The report recommendations align with the most current data and research on teaching strategies that support student growth and are informed by expert perspectives regarding best practices for the compensation of high-skilled professionals.
Raise the Floor:
- Significantly increase starting pay, particularly for well-prepared candidates, to be competitive with surrounding states and similar industries.
- Replace the outdated step-and-lane schedule with a front-loaded pay structure in which effective teachers earn full base teacher pay earlier in their career; ensuring that all licensed teachers can support a family and have access to additional career and compensation advancement opportunities.
Raise the Ceiling:
- Implement Advanced Teaching Roles statewide to provide well-paid professional advancement opportunities to effective teachers who want to extend their reach while transforming the organizational structures of schools.
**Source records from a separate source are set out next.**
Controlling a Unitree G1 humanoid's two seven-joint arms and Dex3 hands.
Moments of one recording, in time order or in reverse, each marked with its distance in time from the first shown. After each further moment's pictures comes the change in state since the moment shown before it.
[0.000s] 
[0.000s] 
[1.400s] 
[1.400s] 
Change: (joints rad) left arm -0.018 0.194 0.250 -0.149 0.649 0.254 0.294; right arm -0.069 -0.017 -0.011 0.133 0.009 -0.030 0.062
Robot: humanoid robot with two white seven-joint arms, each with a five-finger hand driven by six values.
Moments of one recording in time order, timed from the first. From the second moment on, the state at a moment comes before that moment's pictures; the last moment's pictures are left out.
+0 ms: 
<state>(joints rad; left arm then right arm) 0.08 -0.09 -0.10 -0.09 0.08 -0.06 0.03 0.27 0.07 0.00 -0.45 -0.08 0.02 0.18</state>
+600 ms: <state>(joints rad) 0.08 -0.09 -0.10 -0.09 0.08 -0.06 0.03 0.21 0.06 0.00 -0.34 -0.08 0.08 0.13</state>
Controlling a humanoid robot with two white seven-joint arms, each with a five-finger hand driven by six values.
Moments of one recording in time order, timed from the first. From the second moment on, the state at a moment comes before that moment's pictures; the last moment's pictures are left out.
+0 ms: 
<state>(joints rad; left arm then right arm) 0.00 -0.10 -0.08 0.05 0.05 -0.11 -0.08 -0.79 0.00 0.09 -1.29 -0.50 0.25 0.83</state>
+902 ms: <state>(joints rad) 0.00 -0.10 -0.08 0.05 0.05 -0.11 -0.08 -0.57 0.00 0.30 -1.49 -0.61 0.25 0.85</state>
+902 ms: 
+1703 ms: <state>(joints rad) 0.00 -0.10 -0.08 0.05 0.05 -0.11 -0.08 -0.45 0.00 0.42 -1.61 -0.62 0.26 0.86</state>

- Develop a meaningful teacher retention strategy to enhance the front-loaded base pay structure and to recognize the long-term service of effective educators.
Attract & Retain Hard-to-Staff Positions:
- Increase or broaden incentives for teaching in hard-to-staff schools.
- Establish competitive, differentiated pay for high-demand degrees like STEM and Special Education.
Reframe the Compensation Context:
- Align compensation with an effectiveness-based licensure plan that elevates the status of the profession and attracts high-quality talent.
- Examine the opportunity to offer teachers defined contribution retirement plans, including options that provide higher take-home pay in exchange for lesser retirement contributions.
- Convert state-funded position allotments into a hybrid-teacher allotment method that is based on positions (calculated by ADM) but allotted in dollars to increase equity of these allotments across schools and districts, empowering districts to optimize their teaching funds.
- Ensure any teacher compensation strategy is aligned with other efforts to improve the working conditions of teachers, including stronger school leadership, systems of support for students and reduced administrative burden to allow teachers to focus on teaching, school safety, and more.